Alors que SFR s'est dit, début mars, « pris en étau devant l'impératif de dégager des ressources exponentielles pour ses investissements, et l'érosion de ses revenus en raison de la pression concurrentielle », le tribunal se fend d'un nouveau tacle. « La réalité et les résultats financiers du groupe, et notamment du pôle Télécom, n'illustrent nullement ces affirmations voire viennent les démentir, affirme le jugement. Dans sa note à ses actionnaires, la direction d'Altice [la maison-mère de SFR, Ndlr] indique d'ailleurs que la crise sanitaire n'a eu qu'un impact limité, ce qui ne l'a pas empêché de croitre ses résultats. »
Les syndicats veulent bloquer le plan social
Quant à l'interdiction des antennes 5G Huawei, le jugement précise que « [ces] répercussions financières (...) étaient parfaitement prévisibles et envisageables pour la direction d'Altice en juillet 2020 ». « D'ailleurs, la direction invoquait déjà cette interdiction au cours de la consultation sur les orientations stratégiques 2020 », renchérit-il. Interrogé par La Tribune, SFR se refuse à tout commentaire.

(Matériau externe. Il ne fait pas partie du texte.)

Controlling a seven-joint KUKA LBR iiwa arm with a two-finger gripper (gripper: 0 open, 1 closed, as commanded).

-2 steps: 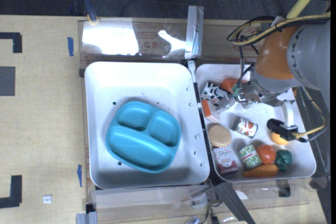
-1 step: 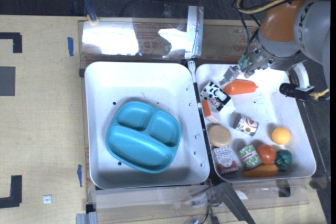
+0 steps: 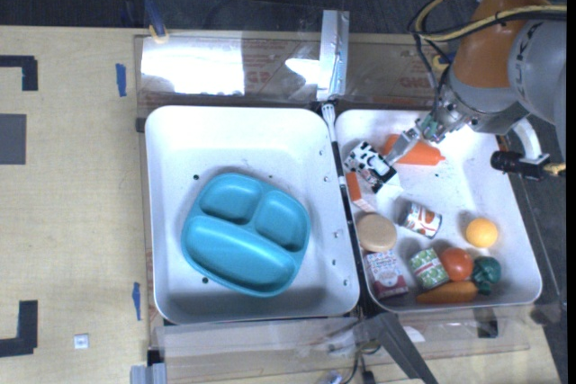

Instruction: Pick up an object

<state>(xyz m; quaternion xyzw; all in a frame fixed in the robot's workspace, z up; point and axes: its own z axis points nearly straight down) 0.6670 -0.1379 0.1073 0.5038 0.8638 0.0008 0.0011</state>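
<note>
The pincer (image 3: 402,142) reaches low into the right bin (image 3: 520,234), beside the orange wedge (image 3: 423,155) and cow-print box (image 3: 369,163), likely lining up a grasp; whether it grips, I cannot tell.

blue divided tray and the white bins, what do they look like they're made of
Blue divided tray: probably molded plastic, semi-gloss, with rounded compartments and soft highlights. White bins: likely thin formed plastic, smooth with faint sheen and rounded corners, though painted metal can't be ruled out.
</note>
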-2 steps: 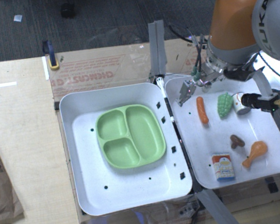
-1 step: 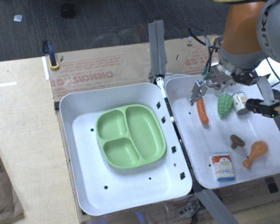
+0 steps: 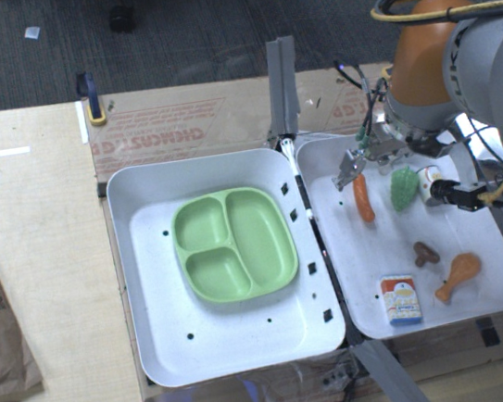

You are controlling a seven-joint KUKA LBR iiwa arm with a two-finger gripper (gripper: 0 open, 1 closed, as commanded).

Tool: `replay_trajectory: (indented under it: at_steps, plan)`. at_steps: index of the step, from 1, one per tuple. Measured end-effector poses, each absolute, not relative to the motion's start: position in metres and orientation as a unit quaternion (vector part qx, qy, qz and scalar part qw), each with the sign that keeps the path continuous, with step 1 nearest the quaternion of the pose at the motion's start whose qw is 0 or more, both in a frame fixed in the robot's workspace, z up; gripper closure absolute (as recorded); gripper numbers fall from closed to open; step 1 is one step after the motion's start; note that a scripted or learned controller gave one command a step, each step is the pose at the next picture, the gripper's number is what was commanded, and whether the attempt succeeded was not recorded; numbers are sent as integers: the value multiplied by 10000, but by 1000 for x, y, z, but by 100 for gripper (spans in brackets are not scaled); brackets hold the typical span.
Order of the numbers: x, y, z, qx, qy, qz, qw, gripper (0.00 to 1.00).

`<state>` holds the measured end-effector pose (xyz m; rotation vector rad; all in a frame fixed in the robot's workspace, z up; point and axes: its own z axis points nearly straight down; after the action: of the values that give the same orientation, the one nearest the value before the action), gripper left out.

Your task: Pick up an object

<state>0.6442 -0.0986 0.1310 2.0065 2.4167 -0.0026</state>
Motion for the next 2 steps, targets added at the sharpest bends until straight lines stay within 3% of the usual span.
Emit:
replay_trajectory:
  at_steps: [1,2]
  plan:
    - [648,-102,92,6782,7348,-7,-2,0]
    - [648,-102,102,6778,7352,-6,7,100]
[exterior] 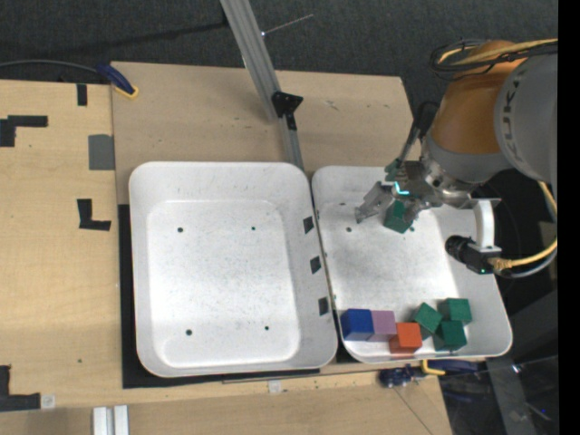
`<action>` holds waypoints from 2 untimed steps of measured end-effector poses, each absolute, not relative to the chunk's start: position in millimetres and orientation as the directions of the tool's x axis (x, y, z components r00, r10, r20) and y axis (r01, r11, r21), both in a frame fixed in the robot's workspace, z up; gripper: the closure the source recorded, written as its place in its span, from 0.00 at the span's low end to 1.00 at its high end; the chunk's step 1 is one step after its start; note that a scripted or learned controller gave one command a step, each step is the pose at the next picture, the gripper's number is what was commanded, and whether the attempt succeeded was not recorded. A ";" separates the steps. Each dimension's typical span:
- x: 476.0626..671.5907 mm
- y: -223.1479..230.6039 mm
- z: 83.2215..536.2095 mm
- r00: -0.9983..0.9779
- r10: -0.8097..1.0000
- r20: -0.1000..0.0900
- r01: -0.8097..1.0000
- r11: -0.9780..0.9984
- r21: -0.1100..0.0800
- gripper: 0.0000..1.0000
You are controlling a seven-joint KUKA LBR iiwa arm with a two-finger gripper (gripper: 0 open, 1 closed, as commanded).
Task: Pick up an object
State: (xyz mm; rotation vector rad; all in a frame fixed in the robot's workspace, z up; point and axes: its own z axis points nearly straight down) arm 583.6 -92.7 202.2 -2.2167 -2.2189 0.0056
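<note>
On the far left lies the bare wood of my worktop (54, 243), marked with a few black tape pieces. Next comes the left bin (145, 188), white and shallow, its floor showing small dark dots. A grey metal post (258, 48) slants down from the top toward the seam where the two bins meet.

The right bin (362, 184) touches the left one along that seam. Over its upper part hang my jaws (391, 205), pointing down and leftward, and between them I grip a dark green block (397, 217), tilted and lifted above the bin floor. One grey finger (370, 208) sticks out to the left of the block.

Along the near edge of the right bin sits a cluster of blocks: a blue one (357, 323), a lilac one (383, 323) touching it, an orange one (408, 335) just beside that, and then three green ones (446, 323) packed together in the corner.

Furthest right is my arm (476, 116), its orange band above the wrist, with a cable (521, 259) looping beside the bin.
</note>
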 end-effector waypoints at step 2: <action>583.6 -99.4 158.6 0.000 1.000 -0.001 1.000 0.000 -0.006 0.00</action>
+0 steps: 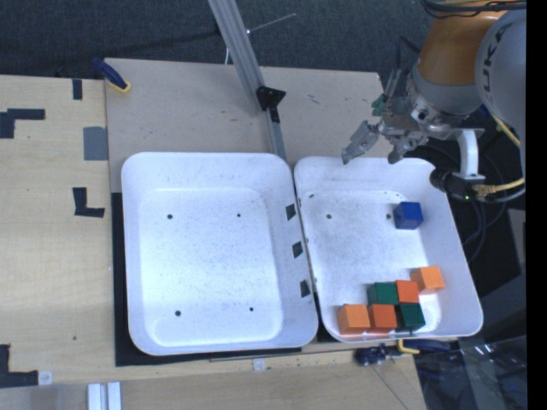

Les syndicats de l'opérateur, eux, capitalisent sur ce succès pour enrayer l'homologation du plan social. Celui-ci doit être validé d'ici la fin du mois, ou tout début octobre, par la Drieets (Direction régionale et interdépartementale de l'économie, de l'emploi, du travail et des solidarités) d'Ile-de-France. Dans une lettre à cette administration, ainsi qu'à un inspecteur du travail et à une conseillère d'Elisabeth Borne, la ministre du Travail, Alain Mendiburu, secrétaire du CSE central de SFR, réclame « d'ajourner l'homologation du plan ». Il appelle à « l'organisation par les services de l'État d'une médiation sur la base de cette nouvelle situation juridique ». Le bras de fer entre les syndicats et la direction de SFR n'est pas terminé.